--- Exercise ---
Work through the listing below and state how many of its lines hold the word "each". Give no other output.

--- Source material ---

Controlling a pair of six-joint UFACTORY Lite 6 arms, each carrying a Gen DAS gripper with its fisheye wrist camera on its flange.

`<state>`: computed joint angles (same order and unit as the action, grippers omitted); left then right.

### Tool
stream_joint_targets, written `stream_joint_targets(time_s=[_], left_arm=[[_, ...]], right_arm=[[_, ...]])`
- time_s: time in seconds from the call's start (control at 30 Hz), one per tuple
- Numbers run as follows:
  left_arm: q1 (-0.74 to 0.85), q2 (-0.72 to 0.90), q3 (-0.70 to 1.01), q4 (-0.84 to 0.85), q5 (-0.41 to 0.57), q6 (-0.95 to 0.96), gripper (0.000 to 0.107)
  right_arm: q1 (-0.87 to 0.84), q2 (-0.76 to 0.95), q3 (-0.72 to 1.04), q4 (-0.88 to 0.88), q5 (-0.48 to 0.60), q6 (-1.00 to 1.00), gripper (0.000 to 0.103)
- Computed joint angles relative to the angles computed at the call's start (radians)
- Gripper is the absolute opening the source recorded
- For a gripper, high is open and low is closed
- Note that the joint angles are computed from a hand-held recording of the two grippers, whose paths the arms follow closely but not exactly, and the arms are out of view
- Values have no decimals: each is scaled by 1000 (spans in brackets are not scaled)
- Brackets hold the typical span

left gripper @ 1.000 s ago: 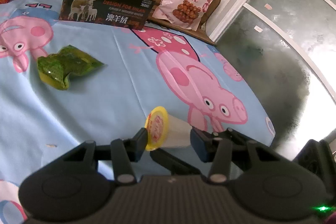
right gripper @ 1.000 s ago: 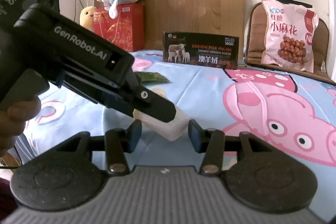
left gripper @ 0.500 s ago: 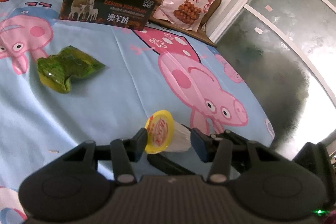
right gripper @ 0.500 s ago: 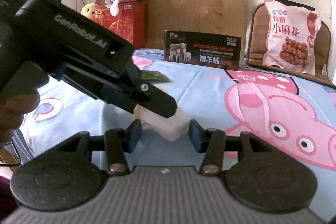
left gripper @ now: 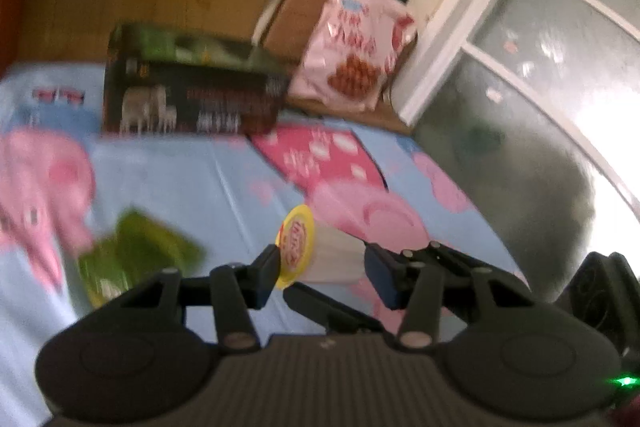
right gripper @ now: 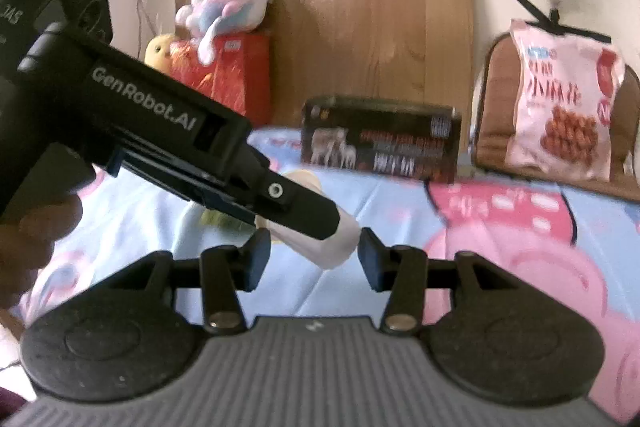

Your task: Organize snacks

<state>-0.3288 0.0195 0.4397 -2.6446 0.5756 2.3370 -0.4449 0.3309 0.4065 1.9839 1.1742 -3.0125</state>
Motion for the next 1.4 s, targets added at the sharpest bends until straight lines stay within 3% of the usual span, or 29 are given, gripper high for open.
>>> stream_joint_targets(time_s=[0.3, 0.6, 0.7, 0.77, 0.87, 1.1, 1.23, 1.33, 1.4], left_arm=[[135, 237, 436, 256, -96, -200, 49], [203, 657, 1019, 481, -258, -465, 51], [216, 747, 1138, 558, -330, -569, 52], [244, 703, 1072, 509, -278, -521, 52], [276, 547, 847, 319, -168, -296, 60], [401, 192, 320, 346, -12, -236, 63], [516, 63, 77, 454, 70, -324, 63], [550, 26, -31, 483, 109, -338, 63], [522, 29, -77, 415, 107, -288, 64]], right_arm=[[208, 136, 377, 149, -82, 196, 51], [355, 494, 984, 129, -278, 498, 53], [380, 571, 1092, 141, -331, 548, 58], [376, 570, 1082, 157, -327, 554, 58], [297, 506, 942, 123, -221, 560, 59], [153, 351, 649, -124, -83, 582, 59], [178, 328, 598, -279, -103, 663, 58], [250, 314, 565, -310, -171, 677, 47], [294, 352, 596, -342, -205, 760, 39]])
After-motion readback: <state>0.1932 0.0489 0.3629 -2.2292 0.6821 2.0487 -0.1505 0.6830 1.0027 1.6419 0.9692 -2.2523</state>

--- Answer box ---
2